Choose a Training Method

Pick the right Halo Forge trainer from the dashboard or CLI

Halo Forge now exposes the same training surface in the dashboard and CLI. Use Start for the first safe SFT run, then use Train when you know the goal and need a specific method.

GoalStart withMove toData shape
Domain/style adaptationSFTDPO or ORPOprompt/completion
Code with executable checksSFTRAFT or GRPOprompts plus verifier
Preference alignmentDPO or ORPORM, then GRPOprompt/chosen/rejected
Verifier-grounded reasoningSFT or reasoningGRPOprompts plus verifier
Vision-languageVLMVLM with verifier gatingimage + prompt + answer
AudioAudioAudio with task verifieraudio + transcript/label
Tool useAgenticGRPO with schema/tool verifiermessages/tool calls

Dashboard Flow

  1. Open Train.
  2. Choose a goal: Code, Reasoning, Tool use, Vision, Audio, or Preferences.
  3. Choose the method Halo Forge should run.
  4. Review the generated launch, preflight, output path, and backend notes.
  5. Launch, then monitor the run from Runs and inspect artifacts in Results.

The dashboard intentionally hides unusual flags until the advanced drawer is opened. The CLI remains available for exact reproducibility and scripting.

Method Guide

  • SFT learns from labeled examples.

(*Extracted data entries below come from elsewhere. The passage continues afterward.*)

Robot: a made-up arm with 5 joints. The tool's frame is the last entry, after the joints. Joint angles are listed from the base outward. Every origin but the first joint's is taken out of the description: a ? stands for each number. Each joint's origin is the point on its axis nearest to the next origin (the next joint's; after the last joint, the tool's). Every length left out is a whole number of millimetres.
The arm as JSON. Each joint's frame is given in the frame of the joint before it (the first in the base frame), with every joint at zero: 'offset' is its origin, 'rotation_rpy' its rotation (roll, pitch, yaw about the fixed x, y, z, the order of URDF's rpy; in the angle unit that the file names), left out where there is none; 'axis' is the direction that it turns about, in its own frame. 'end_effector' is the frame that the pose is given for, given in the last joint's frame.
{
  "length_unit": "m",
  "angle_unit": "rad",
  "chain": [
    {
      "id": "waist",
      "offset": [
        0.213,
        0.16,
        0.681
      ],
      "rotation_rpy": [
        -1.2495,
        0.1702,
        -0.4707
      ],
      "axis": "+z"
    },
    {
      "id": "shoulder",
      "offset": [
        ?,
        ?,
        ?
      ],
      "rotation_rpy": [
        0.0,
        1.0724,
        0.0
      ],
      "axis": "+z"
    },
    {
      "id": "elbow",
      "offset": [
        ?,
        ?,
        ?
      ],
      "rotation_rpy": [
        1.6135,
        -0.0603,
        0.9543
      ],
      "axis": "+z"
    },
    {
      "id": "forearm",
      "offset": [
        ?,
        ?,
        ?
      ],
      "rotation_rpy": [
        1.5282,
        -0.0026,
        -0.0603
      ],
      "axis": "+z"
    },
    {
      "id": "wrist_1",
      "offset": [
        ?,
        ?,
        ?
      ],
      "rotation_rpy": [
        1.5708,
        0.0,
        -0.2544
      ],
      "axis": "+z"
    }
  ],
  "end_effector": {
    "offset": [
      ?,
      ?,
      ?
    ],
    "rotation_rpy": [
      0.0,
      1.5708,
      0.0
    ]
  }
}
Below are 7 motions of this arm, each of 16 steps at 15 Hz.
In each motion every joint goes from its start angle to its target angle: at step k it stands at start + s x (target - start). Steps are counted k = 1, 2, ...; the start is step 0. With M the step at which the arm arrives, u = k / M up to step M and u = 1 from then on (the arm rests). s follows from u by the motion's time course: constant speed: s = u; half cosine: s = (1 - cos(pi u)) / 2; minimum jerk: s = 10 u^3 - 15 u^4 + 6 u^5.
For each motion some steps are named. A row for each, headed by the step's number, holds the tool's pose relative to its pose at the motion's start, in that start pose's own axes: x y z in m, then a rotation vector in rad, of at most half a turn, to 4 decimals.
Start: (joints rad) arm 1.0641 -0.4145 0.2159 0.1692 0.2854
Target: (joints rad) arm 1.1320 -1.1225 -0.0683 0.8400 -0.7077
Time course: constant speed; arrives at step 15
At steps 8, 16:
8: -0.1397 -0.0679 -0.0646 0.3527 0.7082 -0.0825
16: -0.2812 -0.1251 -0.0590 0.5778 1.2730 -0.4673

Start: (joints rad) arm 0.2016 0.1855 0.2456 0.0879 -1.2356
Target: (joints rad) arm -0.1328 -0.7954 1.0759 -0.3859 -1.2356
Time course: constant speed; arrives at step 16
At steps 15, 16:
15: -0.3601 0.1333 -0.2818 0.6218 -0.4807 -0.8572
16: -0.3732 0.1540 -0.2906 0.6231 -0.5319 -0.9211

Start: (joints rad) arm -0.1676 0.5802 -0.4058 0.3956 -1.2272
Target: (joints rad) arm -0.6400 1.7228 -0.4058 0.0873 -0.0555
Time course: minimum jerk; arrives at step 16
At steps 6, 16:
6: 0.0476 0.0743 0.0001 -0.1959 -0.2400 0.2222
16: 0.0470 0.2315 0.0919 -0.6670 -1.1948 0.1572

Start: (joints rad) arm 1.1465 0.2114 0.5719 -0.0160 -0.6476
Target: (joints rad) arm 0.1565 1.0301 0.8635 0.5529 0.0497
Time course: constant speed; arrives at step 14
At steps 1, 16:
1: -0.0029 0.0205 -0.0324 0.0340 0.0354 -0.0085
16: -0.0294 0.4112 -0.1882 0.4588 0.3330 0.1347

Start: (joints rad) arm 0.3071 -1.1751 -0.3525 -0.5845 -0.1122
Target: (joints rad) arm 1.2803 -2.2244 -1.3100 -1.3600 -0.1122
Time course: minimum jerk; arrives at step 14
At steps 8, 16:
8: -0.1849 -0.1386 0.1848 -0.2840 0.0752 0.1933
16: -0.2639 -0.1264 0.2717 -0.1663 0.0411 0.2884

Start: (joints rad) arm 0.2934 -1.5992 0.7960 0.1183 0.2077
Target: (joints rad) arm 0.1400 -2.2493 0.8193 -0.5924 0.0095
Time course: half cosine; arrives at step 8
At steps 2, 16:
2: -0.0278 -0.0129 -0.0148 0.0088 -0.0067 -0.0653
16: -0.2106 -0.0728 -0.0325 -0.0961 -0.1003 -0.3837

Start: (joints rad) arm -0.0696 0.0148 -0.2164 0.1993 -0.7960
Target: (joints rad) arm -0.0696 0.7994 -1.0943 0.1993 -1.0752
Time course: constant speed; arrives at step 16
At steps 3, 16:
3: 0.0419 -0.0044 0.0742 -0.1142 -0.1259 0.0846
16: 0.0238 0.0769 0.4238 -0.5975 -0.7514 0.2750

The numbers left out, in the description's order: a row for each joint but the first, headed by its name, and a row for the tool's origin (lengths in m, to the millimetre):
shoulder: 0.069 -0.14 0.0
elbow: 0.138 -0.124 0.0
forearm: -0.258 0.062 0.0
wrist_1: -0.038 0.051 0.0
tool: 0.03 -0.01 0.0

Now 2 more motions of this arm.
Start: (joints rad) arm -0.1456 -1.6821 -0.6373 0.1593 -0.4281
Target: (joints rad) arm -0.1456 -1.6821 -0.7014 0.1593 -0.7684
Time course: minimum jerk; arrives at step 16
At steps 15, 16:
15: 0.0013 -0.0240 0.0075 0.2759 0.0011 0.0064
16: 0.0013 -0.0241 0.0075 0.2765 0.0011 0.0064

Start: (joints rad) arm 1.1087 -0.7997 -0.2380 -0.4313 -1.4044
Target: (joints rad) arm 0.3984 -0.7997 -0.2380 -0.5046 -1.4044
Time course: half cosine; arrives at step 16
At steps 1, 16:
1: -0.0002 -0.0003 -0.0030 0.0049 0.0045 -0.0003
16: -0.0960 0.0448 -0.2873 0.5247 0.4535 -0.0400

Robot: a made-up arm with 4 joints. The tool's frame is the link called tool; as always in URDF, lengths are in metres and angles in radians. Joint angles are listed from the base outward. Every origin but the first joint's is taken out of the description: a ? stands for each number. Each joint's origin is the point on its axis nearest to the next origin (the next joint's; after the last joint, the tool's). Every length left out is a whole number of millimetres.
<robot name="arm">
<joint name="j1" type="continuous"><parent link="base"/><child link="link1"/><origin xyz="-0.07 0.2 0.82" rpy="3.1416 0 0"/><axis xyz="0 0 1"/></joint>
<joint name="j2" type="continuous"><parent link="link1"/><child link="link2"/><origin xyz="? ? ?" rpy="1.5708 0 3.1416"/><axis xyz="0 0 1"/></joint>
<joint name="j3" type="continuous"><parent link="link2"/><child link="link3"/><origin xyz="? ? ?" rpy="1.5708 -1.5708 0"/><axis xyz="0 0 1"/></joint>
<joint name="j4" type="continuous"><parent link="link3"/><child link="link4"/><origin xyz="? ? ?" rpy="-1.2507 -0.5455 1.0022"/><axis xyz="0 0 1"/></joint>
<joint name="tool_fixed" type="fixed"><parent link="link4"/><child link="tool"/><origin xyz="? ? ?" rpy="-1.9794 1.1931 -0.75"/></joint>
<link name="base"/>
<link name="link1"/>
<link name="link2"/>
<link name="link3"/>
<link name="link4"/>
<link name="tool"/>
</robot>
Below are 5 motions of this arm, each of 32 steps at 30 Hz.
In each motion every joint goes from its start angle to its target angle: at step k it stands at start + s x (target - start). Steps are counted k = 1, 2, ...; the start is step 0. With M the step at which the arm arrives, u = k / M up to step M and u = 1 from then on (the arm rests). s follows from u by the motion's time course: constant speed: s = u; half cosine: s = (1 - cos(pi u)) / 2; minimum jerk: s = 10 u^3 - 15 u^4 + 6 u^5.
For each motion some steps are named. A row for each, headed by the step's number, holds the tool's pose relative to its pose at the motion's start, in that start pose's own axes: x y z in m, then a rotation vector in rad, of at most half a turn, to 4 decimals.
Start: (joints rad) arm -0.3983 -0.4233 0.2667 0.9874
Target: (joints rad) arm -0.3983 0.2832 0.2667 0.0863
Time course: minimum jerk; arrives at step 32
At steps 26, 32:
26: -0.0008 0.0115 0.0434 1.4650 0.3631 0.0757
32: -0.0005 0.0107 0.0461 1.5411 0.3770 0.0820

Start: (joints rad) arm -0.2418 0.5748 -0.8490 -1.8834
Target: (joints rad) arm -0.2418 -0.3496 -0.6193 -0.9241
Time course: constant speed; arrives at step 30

Use it first unless you already have preference data.
  • RAFT generates multiple answers, verifies them, keeps the useful ones, then trains.
  • DPO uses chosen/rejected pairs to improve behavior without an explicit reward model.
  • ORPO uses the same pair data as DPO but skips the reference model.
  • RM trains a reward scorer from chosen/rejected pairs.
  • GRPO uses a verifier as reward and performs group-relative policy updates.
  • VLM, audio, reasoning, and agentic are domain-specific training surfaces with capability gates where needed.